_Assigned task_. For each line of the listing that contains "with", make a copy and return it.

_Information provided_.

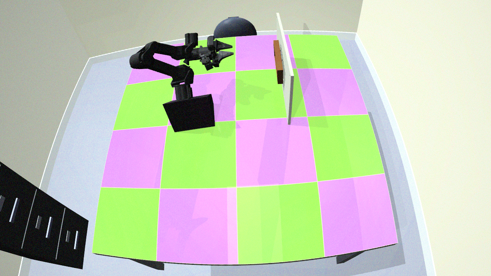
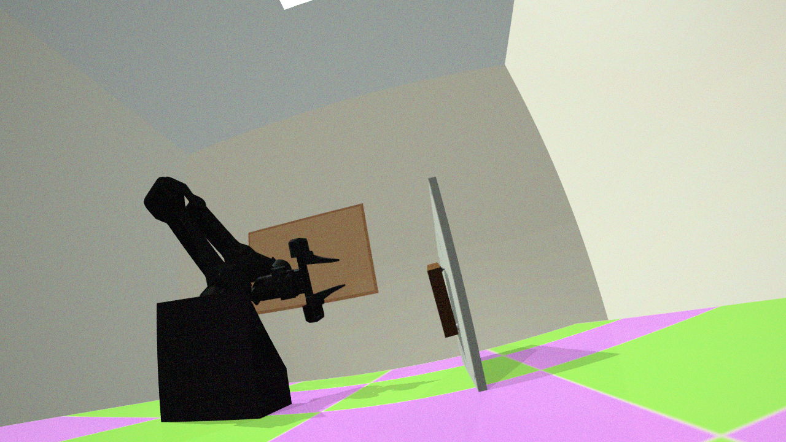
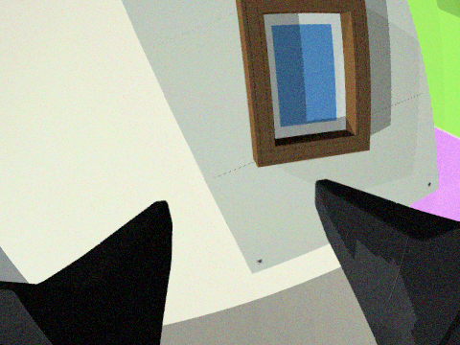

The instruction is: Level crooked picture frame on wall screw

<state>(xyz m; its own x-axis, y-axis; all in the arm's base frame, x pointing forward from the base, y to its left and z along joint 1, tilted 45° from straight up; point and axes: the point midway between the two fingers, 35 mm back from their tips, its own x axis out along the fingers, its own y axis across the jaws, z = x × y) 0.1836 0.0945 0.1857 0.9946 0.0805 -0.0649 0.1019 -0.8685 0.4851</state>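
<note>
Now: gripper tip 210 mm short of the picture frame, 90 mm above it and 10 mm to the right of it. Also, from my gripper tip: wall panel: 220 mm ahead, 100 mm below.
</note>
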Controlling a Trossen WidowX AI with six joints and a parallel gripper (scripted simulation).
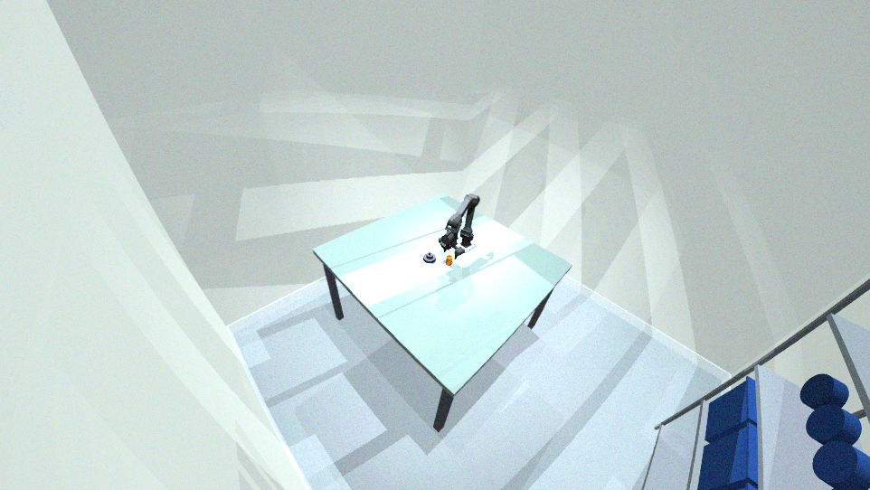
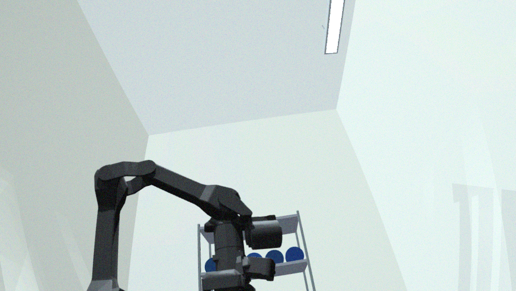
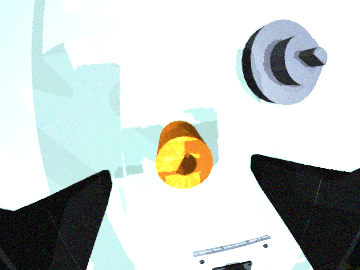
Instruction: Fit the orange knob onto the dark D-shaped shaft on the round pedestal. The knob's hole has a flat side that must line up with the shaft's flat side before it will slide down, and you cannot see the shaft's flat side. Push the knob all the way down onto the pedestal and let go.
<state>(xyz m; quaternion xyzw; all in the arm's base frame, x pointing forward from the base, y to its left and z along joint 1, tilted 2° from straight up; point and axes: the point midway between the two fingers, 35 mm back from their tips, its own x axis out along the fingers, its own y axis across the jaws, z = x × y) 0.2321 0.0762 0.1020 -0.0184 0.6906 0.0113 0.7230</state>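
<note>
Right now the orange knob is 40 mm below my gripper tip. Round my gripper tip: round pedestal: 110 mm to the right, 70 mm ahead, 40 mm below.
</note>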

_Result of the task_.
Controlling a Trossen WidowX AI with six joints and a parallel gripper (scripted simulation).
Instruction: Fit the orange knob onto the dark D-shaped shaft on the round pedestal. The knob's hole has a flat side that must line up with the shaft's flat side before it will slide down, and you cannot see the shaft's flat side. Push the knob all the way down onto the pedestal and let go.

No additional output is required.